* Exercise description:
What are the lines, word for word, from the line with "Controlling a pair" up to and including the line with "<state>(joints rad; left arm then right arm" in the records below? Omit the pictures.

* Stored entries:
☆ ☆ ☆ ☆

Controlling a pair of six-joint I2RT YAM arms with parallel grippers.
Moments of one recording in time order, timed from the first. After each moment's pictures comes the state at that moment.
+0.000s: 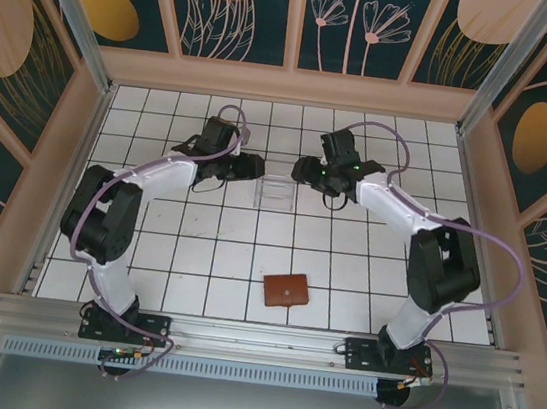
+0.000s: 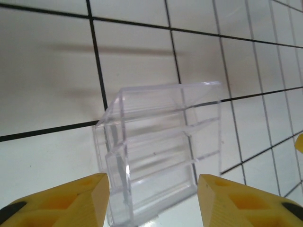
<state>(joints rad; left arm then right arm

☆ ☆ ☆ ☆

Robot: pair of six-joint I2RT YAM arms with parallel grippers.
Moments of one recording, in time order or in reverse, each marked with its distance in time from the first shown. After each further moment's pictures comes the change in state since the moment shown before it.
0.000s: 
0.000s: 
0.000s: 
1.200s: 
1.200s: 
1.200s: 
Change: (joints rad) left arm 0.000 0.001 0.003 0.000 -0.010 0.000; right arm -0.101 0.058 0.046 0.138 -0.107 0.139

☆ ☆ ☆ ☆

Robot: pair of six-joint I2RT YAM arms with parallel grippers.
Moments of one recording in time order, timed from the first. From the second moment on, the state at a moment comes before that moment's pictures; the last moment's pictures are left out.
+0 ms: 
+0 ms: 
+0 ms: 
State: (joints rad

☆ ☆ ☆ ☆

* Exercise result:
Controlling a pair of six-joint I2RT YAM arms with parallel grippers.
Moments of one recording in time order, timed from the first. After each moment's pictures comes the state at that moment.
+0.000s: 
+0.000s: 
<state>(joints rad; left arm then right arm

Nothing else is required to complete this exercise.